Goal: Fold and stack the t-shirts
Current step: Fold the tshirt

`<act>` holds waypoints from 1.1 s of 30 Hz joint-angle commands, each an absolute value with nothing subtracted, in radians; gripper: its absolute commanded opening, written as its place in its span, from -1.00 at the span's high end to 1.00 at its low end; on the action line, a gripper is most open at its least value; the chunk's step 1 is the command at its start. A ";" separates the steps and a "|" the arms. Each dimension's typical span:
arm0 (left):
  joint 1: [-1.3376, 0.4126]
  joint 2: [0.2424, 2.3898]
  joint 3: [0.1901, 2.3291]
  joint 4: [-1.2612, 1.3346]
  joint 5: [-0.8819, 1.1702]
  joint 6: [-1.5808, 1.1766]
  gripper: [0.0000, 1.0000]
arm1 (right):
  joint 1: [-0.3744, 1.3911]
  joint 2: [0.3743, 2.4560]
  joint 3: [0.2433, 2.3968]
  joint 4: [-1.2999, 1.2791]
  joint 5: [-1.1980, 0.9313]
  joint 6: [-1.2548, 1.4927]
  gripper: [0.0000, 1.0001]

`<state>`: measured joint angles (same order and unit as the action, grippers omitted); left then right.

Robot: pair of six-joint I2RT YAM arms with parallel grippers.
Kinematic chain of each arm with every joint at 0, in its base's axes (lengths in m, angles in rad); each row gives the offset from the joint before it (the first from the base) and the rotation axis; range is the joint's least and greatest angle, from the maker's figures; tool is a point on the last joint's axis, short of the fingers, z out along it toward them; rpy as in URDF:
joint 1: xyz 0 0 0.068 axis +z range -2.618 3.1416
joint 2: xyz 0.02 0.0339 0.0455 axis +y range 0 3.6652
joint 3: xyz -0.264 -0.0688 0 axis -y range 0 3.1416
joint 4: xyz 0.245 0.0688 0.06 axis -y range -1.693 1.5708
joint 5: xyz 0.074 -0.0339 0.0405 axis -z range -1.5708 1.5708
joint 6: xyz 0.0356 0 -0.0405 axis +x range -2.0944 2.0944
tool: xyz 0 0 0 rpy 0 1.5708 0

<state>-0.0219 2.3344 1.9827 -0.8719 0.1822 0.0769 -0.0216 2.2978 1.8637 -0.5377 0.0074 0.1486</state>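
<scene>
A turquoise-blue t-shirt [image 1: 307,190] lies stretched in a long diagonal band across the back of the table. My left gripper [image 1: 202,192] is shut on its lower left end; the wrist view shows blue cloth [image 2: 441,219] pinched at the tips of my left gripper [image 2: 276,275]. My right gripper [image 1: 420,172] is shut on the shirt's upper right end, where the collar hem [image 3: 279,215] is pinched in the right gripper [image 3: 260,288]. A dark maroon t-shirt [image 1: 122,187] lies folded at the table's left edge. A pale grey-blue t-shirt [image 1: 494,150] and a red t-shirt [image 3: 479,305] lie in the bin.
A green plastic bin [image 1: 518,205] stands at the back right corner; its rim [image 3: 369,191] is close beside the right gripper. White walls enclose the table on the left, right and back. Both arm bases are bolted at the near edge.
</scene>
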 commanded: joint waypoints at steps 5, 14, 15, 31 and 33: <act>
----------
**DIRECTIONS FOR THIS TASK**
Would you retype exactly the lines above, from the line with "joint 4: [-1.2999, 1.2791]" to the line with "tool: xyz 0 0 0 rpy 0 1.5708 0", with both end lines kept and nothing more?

**RESULT OF THIS TASK**
  joint 4: [-1.2999, 1.2791]
  joint 5: [-1.1980, 0.9313]
  joint 6: [-1.2548, 1.4927]
  gripper: [0.0000, 1.0001]

`<state>`: measured joint angles (same order and unit as the action, grippers omitted); left then right.

Robot: pair of six-joint I2RT YAM arms with parallel grippers.
Kinematic chain of each arm with every joint at 0, in its base's axes (lengths in m, angles in rad); each row gives the offset from the joint before it (the first from the base) and the rotation axis; range is the joint's least and greatest angle, from the maker's figures; tool is a point on the last joint's axis, short of the fingers, z out along it toward them; rpy as in URDF:
joint 1: xyz 0 0 0.068 axis +z range -2.618 3.1416
joint 2: xyz 0.02 0.0339 0.0455 axis +y range 0 3.6652
joint 3: xyz -0.264 -0.0688 0 axis -y range 0 3.1416
joint 4: xyz 0.245 0.0688 0.06 axis -y range -1.693 1.5708
joint 5: xyz 0.074 -0.0339 0.0405 axis -z range -1.5708 1.5708
joint 6: xyz 0.0356 0 -0.0405 axis +x range -2.0944 2.0944
tool: xyz 0 0 0 rpy 0 1.5708 0

There is nothing further to this answer.